Conventionally, the vapor deposition by means of gas-phase plasma as a film-forming method using plasma has been heretofore carried out widely. However, in the gas-phase plasma, since a raw material is supplied in a state of gas, the substance density has been low, and it has been difficult to improve the film-forming rate. Hence, a film-forming method using in-liquid plasma has been attracting attention, film-forming method in which a raw material can be supplied in a state of liquid with high substance density by generating plasma in the liquid.

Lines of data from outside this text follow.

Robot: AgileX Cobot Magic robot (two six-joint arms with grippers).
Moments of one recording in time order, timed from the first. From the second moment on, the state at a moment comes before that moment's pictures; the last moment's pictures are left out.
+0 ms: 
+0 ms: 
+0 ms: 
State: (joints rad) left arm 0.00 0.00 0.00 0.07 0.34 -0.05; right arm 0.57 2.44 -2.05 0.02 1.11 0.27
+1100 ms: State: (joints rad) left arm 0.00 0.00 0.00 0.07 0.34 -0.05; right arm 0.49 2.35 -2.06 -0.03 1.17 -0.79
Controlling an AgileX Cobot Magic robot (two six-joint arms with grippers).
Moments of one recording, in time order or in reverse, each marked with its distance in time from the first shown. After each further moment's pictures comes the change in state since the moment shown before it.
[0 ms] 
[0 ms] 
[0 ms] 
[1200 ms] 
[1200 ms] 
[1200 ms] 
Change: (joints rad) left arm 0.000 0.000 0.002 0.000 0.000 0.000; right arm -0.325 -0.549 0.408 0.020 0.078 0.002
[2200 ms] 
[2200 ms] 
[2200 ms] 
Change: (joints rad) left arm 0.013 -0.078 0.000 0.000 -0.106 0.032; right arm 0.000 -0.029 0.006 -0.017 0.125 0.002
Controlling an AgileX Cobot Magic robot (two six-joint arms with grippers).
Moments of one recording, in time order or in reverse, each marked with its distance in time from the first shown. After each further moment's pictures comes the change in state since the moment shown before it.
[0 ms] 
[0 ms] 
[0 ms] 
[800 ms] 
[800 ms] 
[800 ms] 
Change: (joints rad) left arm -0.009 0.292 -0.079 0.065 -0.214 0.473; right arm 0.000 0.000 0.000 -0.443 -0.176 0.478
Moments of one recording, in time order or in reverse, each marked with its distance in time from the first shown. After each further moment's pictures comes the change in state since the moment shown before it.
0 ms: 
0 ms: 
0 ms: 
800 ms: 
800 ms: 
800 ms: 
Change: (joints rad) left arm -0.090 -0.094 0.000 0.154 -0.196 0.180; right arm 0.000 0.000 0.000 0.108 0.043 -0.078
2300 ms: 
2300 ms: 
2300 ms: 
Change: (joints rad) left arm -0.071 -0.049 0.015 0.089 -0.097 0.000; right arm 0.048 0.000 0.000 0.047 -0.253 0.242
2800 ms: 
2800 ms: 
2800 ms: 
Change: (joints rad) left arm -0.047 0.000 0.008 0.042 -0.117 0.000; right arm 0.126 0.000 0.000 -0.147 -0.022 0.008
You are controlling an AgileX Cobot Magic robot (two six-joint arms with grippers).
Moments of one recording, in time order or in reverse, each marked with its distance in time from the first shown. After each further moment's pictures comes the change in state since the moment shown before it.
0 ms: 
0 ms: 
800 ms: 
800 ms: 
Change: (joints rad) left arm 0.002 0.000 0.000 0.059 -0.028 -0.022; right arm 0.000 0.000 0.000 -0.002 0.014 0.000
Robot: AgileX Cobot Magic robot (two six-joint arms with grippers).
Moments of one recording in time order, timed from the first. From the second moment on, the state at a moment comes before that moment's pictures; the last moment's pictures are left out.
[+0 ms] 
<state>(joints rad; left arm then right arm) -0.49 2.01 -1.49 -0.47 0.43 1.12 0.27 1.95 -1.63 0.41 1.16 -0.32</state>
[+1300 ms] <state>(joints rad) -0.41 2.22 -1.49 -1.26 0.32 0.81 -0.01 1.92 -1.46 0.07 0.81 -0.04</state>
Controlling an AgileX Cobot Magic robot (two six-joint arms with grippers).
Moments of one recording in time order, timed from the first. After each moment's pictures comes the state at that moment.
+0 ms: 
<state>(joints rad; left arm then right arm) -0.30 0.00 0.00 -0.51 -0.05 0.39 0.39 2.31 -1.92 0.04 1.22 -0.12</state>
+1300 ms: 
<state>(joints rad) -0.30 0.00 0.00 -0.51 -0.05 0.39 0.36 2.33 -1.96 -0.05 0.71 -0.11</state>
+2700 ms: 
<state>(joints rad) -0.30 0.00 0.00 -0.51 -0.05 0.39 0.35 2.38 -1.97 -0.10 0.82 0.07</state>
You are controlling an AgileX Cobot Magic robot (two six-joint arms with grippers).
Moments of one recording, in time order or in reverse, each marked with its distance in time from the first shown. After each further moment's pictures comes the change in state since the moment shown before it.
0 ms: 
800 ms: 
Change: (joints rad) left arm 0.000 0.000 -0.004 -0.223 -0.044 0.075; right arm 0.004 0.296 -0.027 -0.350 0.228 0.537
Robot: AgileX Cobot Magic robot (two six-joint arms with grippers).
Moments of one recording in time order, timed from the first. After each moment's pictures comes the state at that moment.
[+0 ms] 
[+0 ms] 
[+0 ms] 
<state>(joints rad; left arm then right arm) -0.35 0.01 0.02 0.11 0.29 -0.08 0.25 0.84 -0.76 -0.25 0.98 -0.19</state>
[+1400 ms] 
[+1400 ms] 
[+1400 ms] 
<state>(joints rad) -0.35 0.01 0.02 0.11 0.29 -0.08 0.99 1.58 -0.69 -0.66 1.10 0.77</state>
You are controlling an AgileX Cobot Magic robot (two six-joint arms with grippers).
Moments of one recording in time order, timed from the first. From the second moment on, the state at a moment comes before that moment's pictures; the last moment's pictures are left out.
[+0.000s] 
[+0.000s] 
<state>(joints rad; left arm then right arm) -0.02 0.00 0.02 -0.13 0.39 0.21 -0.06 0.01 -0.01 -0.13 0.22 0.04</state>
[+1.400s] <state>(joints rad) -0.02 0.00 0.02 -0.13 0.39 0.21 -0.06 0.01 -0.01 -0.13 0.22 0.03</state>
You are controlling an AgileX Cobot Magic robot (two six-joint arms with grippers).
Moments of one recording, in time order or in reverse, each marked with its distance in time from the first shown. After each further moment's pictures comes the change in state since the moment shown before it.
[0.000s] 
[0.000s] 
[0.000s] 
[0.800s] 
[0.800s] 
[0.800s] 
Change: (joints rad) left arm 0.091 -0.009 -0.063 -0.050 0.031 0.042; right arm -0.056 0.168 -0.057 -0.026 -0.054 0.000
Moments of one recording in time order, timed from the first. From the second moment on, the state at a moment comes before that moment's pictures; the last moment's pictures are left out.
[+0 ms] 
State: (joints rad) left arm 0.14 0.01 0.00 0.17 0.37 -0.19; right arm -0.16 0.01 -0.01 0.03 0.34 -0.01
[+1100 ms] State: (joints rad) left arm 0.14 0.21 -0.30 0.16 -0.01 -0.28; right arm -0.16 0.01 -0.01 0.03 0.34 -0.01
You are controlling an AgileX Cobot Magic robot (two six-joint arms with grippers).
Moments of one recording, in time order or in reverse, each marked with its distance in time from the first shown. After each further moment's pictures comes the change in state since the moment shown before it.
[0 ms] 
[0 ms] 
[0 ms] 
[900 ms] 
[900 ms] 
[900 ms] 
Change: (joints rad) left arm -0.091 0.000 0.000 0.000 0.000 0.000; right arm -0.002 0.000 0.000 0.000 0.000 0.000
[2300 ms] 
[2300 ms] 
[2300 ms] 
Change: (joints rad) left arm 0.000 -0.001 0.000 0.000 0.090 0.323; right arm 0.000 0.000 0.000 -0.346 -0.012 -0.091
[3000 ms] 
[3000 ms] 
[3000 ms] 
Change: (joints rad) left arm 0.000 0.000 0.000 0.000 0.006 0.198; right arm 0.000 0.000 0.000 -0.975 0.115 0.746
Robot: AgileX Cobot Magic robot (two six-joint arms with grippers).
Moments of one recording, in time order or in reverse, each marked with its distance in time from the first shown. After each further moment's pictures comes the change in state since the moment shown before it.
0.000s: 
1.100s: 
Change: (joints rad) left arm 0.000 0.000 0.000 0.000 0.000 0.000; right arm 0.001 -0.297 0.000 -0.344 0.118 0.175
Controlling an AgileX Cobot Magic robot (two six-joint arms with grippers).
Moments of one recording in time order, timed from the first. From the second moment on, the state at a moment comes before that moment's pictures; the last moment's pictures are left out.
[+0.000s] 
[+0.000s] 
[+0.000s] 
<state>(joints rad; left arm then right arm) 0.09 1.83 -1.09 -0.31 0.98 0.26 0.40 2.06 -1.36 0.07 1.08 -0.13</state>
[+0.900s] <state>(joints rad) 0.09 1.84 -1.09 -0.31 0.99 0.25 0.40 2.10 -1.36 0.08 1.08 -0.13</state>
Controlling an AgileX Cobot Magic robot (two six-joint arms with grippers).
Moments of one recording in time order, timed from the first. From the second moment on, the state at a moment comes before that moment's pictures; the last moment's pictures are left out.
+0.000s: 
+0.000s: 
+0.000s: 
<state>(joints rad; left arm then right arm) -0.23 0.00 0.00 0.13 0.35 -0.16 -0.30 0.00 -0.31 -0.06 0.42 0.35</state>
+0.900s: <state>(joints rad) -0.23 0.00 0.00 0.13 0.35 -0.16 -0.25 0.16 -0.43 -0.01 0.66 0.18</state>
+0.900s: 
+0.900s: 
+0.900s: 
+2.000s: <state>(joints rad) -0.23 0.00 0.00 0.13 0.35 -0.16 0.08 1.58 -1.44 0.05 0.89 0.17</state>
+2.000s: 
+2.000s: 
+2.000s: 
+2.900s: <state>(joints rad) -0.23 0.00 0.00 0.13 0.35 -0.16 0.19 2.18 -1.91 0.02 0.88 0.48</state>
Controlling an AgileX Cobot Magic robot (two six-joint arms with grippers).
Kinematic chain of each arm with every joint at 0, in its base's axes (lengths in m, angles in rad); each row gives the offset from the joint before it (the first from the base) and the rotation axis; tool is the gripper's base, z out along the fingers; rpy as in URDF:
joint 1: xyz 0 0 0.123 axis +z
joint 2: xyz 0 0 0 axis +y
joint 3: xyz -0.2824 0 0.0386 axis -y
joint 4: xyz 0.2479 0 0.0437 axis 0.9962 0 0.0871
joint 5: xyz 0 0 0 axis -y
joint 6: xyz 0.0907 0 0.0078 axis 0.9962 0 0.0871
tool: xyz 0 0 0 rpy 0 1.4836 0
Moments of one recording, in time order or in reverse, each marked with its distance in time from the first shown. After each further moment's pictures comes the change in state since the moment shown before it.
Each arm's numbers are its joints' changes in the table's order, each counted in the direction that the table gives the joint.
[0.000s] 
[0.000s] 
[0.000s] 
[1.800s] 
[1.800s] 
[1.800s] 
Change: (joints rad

Regarding the in-liquid plasma, in Patent Literature No. 1 (Japanese Unexamined Patent Publication (KOKAI) Gazette No. 2003-297, 598) and Patent Literature No. 2 (Japanese Unexamined Patent Publication (KOKAI) Gazette No. 2004-152,523), bubbles are generated by using ultrasonic wave onto dodecane (C12H26) that exists in a liquid state at ordinary temperature and under ordinary pressure, and additionally electromagnetic wave is irradiated onto the position at which the bubbles are generating, thereby generating plasma with high energy within the bubbles. At this time, the dodecane exists in a state of gas inside the bubbles, and is excited by means of the plasma. And, by means of contacting the bubbles including the plasma with a substrate, carbon is deposited onto a surface of the substrate, and then an amorphous carbon film is formed at high rate.
In the aforementioned method in which in-liquid plasma is generated by irradiating electromagnetic wave onto bubbles that have generated in liquid, high reaction rate is obtainable because molecular density is extremely high in liquid phase compared with that in gas phase. However, in liquid that exhibits electric conductivity, such as water and alcohol, there is such a problem that eddy currents occur in the liquid and thereby the energy of the irradiated electromagnetic wave has been consumed. Moreover, there is such a problem as well that the electromagnetic wave has attenuated because the hydroxyl group and the like absorb specific frequencies.
Hence, in Example No. 2 of Patent Literature No. 3 (International Publication Pamphlet No. 2006/059808), plasma is generated in ethanol using an electrode for in-liquid plasma, electrode which has electrically-conducting member having a discharging end surface that contacts with the ethanol, and an insulating member covering the outer periphery of the electrically-conducting member excepting the discharging end surface. When supplying high-frequency electricity to the electrically-conducting member, the ethanol boils and then bubbles generate because the leading end of the electrically-conducting member generates heat. At the same time, plasma generates inside the bubbles because high-frequency wave is irradiated onto the position at which the bubbles generate. These bubbles are contacted with an electrically-conducting substrate (or a second electrode) that is disposed to face the discharging end surface, and thereby an amorphous carbon film is formed on a surface of the substrate.
When using the electrode for in-liquid plasma that is disclosed in Patent Literature No. 3, plasma generates readily in a broader range of liquids including liquids with electric conductivity, such as water and alcohol.
However, in order to generate plasma by supplying high-frequency electricity to an electrically-conducting member, making use of the second electrode that faces the discharging end surface of the electrically-conducting member is essential. That is, even when an electrically-conducting member is disposed alone in liquid and then high-frequency electricity is supplied to the electrically-conducting member, no plasma generates.
Moreover, in Example No. 2 of Patent Literature No. 3, by making use of a substrate having electric conductivity as the second electrode, an amorphous carbon film is formed on a surface of the substrate. Therefore, the film forming onto a surface of the substrate with electric conductivity is done with ease. However, it is not easy to carry out film forming to substrates having no electric conductivity, such as ceramic.
In addition, depending on film-forming conditions, not only glow discharge that is suitable for film forming, but also arc discharge are likely to occur between the electrically-conducting member and the substrate (or the second electrode). When arc discharge generates, it is not desirable because the substrate has deteriorated, or discharge marks have remained on the resulting film's surface. Moreover, there might arise cases where no coated film having desired property is formed due to the influence of arc discharge.